I saw Nanni Moretti’s film in a tiny cinema and thought it deserved much better exposure.
The film is subtle, gentle and deep. It is impossible not to think that it is the product of the director’s personal experience. The sequences of private and work life and how the two worlds interact alternate masterfully. But more than this, Moretti challenges stereotypes of gender roles by casting a young woman as the film director and it is the son who gives up his job to care for their mother. The dying mother, who was a teacher of Latin helps her granddaughter until her death.
I cannot stop comparing the infantilised old women of Middle August Lunch with the teacher of Latin. Is it possible not to think of Amour where the old woman was also a teacher visited by a former student? Does the flood in the director’s flat and the way the mother’s flat is filmed also takes us to Haneke’s film?
The recurring pronouncements of the director who tells her actors not to lose themselves in their roles, admonish me to think of real life and fiction.

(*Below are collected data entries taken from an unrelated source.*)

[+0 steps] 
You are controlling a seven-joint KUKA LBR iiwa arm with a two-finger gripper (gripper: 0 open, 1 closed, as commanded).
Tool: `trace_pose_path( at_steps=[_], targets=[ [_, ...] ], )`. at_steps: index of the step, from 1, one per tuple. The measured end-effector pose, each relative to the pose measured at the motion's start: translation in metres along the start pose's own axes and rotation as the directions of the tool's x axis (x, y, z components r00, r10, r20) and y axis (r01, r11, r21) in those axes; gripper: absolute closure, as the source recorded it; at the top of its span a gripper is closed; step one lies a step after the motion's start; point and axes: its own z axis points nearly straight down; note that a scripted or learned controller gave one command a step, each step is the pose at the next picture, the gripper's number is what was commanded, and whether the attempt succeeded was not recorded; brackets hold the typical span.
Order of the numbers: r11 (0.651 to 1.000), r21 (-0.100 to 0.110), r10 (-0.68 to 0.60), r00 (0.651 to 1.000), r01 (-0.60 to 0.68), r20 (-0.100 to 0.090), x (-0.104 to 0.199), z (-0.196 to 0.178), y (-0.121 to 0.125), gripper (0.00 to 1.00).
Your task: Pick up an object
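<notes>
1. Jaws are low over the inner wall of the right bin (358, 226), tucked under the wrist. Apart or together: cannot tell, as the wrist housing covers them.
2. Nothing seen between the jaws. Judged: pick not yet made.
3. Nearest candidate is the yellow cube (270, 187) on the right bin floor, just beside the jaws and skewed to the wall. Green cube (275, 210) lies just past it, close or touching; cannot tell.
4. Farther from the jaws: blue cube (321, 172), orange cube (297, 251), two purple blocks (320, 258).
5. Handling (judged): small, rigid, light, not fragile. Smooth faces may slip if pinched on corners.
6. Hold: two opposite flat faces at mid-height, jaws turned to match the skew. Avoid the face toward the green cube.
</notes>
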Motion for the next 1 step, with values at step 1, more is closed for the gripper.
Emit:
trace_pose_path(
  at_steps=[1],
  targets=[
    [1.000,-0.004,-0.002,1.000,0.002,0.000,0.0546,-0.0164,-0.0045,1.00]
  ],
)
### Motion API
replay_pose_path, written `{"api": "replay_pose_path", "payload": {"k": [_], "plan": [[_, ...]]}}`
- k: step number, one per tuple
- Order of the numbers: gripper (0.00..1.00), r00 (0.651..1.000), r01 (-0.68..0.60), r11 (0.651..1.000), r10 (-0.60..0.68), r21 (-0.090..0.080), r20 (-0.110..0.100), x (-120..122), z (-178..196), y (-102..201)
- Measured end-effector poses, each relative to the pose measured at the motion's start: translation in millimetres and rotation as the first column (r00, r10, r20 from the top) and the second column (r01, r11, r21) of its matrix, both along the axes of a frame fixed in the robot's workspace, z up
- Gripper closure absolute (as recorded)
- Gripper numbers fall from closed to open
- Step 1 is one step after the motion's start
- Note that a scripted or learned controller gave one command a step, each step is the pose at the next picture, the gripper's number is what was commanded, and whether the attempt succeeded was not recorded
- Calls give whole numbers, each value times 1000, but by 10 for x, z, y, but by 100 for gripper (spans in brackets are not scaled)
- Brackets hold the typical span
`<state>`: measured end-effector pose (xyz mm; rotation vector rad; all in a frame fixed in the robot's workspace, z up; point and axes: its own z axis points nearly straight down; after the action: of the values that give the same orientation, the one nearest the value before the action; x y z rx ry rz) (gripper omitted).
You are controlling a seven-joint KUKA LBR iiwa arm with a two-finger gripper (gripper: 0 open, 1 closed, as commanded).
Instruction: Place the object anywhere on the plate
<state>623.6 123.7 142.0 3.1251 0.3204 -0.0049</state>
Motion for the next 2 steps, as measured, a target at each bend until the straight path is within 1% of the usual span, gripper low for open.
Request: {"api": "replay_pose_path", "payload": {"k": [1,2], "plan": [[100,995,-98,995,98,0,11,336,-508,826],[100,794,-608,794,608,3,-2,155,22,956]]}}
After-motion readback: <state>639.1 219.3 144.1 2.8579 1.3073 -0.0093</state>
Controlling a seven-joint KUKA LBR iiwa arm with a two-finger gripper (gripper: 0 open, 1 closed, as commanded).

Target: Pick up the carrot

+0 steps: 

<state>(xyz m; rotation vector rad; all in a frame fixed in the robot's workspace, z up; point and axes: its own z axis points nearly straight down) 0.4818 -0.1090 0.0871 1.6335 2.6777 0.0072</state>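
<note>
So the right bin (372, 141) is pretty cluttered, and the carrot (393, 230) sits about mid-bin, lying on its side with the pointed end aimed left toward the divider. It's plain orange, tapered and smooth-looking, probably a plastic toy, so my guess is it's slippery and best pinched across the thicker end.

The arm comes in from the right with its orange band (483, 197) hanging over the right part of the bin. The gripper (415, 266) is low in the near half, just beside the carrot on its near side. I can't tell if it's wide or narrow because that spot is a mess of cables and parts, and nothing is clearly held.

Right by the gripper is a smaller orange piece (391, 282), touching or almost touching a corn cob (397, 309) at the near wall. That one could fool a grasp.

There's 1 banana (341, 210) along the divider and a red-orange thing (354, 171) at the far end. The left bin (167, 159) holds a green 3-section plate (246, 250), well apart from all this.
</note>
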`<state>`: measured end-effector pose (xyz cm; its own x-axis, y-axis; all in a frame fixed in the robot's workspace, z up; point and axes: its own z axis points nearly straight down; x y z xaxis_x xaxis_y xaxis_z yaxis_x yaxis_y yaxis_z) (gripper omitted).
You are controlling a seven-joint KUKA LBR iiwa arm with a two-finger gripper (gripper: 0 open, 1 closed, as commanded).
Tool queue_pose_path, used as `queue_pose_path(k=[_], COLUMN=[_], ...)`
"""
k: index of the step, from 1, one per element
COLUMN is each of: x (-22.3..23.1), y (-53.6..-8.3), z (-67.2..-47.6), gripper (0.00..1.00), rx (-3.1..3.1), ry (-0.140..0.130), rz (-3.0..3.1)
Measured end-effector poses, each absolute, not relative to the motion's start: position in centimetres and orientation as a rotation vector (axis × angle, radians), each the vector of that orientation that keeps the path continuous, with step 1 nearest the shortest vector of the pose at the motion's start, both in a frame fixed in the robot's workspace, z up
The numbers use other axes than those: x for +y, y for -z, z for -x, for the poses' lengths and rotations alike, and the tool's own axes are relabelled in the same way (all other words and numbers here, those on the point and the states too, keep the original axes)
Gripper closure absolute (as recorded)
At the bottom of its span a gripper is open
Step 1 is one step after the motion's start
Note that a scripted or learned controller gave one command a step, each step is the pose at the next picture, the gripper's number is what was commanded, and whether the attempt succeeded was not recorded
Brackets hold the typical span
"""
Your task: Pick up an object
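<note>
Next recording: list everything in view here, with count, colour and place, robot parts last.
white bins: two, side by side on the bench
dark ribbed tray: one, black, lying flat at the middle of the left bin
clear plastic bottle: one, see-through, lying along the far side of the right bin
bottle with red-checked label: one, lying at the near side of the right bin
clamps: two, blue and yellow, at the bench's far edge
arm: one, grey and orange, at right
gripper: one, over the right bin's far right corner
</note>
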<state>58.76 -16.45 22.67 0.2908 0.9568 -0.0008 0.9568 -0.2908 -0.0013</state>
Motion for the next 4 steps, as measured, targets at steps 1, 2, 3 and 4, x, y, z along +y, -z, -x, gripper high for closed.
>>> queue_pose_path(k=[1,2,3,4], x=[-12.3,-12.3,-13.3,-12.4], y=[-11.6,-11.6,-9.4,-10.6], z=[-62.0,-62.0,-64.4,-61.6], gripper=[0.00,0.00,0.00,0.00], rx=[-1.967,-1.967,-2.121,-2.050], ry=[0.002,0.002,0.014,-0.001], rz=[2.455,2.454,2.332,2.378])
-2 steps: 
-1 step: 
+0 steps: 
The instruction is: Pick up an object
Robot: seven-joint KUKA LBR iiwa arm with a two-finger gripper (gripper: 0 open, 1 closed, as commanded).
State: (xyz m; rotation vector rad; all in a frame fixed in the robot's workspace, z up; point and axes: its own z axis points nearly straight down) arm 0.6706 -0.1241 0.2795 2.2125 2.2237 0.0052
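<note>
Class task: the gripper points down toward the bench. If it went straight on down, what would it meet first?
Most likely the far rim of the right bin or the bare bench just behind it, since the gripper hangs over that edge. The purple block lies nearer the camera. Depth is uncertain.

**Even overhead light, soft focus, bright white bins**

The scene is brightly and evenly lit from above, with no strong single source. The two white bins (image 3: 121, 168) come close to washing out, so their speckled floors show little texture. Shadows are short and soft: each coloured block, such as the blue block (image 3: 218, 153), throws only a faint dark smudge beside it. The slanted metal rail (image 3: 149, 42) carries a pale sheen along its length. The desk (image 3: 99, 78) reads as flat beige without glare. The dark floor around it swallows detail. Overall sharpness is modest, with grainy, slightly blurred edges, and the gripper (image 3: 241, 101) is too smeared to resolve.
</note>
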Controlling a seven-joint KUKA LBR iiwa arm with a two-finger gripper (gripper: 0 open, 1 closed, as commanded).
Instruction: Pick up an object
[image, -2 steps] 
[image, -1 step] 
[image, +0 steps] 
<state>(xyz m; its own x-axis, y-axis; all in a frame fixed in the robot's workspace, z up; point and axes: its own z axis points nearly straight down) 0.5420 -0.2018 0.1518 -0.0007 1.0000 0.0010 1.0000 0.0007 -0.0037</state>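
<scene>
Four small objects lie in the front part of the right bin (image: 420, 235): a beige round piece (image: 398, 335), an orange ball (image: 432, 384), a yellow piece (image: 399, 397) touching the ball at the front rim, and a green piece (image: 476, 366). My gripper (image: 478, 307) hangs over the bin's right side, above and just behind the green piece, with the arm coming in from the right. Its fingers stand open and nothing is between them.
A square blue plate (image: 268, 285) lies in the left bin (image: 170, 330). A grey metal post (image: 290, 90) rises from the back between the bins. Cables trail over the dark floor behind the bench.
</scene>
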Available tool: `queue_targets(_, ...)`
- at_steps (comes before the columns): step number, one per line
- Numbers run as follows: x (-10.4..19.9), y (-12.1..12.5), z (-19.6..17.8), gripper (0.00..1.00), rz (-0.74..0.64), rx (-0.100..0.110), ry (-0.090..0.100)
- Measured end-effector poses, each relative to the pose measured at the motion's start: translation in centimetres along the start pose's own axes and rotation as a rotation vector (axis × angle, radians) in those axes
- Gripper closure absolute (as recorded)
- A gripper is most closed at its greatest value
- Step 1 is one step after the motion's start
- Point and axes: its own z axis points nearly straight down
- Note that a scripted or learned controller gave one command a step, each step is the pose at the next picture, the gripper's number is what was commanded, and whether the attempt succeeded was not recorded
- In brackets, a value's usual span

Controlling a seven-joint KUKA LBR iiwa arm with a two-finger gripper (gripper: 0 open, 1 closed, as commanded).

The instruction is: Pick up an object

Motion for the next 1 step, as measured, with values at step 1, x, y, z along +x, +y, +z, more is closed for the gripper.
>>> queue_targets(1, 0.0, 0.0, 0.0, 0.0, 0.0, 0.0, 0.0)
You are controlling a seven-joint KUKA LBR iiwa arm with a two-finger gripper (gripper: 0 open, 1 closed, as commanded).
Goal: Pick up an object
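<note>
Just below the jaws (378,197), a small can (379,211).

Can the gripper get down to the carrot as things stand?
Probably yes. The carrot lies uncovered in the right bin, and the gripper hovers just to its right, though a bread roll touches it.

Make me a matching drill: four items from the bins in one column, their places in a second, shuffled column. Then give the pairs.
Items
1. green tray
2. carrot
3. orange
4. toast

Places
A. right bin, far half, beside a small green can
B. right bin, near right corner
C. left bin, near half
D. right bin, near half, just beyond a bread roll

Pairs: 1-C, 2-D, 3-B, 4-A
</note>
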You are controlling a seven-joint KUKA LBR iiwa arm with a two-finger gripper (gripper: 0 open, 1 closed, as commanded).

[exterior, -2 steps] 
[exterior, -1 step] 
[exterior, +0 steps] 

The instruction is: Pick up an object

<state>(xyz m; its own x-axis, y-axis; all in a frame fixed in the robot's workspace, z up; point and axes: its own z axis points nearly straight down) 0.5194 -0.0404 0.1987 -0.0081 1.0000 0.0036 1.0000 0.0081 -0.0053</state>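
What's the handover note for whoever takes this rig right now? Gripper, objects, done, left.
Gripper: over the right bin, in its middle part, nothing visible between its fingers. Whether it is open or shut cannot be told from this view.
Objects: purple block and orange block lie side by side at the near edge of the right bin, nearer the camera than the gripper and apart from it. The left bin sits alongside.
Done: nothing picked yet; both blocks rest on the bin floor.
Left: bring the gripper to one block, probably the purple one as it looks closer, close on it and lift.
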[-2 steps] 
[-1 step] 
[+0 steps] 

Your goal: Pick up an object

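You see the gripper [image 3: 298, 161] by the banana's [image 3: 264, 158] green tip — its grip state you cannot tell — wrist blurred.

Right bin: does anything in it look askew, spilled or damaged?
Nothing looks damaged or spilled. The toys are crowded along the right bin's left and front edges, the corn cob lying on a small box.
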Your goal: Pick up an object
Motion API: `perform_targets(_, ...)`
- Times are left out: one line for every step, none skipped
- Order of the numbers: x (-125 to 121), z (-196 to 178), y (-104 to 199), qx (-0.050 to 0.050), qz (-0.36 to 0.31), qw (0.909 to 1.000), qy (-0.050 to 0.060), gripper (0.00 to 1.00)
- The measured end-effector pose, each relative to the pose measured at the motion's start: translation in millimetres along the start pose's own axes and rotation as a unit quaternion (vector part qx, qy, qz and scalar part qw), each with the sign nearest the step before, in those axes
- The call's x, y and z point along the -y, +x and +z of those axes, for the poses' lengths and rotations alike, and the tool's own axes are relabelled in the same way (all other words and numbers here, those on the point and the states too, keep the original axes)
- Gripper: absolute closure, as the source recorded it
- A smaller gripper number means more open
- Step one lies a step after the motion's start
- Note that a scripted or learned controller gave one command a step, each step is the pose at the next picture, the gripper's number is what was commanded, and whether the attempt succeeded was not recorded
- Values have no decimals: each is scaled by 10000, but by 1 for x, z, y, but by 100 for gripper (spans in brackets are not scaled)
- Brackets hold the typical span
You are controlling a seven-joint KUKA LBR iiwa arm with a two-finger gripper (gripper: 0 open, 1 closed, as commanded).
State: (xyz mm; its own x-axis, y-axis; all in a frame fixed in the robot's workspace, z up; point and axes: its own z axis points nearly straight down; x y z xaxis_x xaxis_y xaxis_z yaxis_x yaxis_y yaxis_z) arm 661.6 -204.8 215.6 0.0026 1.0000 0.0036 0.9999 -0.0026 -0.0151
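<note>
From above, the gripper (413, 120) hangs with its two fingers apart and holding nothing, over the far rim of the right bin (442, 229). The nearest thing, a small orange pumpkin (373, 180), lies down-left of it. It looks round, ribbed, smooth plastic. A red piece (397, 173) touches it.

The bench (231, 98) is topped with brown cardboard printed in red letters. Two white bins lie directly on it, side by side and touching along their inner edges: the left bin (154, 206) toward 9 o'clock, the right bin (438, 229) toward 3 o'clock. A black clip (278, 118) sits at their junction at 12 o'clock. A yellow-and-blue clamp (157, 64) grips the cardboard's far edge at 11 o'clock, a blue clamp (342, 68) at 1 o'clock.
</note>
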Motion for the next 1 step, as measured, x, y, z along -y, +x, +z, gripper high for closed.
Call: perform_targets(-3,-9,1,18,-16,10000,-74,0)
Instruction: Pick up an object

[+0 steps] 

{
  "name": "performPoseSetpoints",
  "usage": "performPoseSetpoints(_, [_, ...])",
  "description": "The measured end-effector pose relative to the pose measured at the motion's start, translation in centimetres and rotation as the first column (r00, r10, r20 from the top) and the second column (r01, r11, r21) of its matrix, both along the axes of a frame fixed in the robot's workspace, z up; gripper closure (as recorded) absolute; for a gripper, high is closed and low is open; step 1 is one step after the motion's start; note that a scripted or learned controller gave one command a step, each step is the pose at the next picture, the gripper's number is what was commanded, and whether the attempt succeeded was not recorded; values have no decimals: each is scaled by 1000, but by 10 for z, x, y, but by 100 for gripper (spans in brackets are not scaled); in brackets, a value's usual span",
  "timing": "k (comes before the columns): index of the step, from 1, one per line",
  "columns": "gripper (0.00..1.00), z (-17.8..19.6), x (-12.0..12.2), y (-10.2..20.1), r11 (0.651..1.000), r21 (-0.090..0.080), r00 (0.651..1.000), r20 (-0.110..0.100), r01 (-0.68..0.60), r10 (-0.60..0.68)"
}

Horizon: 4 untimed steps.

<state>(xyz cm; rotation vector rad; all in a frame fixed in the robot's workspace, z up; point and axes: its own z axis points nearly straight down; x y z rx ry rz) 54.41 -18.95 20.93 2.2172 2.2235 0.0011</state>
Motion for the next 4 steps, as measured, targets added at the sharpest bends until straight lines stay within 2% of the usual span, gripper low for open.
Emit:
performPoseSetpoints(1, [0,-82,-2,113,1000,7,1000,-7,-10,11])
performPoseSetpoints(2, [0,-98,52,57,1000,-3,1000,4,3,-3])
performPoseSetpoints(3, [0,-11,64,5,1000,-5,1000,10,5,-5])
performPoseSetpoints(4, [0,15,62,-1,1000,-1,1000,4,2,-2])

I translate Jacques Mandelbaum critic of Le Monde : …but the way the two narratives dialogue is no less impressive. In truth the same obsession has both of them in a stranglehold, the one of death at work, of the terrible and painful precariousness of all human projects. Death of fiction in the real domain at the time where the people who inhabit the novel of our lives finish inexorably by leaving us. And the death of reality in fiction, when the artifice of filming and the absurdity of the demands of production prevent from reaching the truth.
Go and see Mia Madre before it disappears from our screens.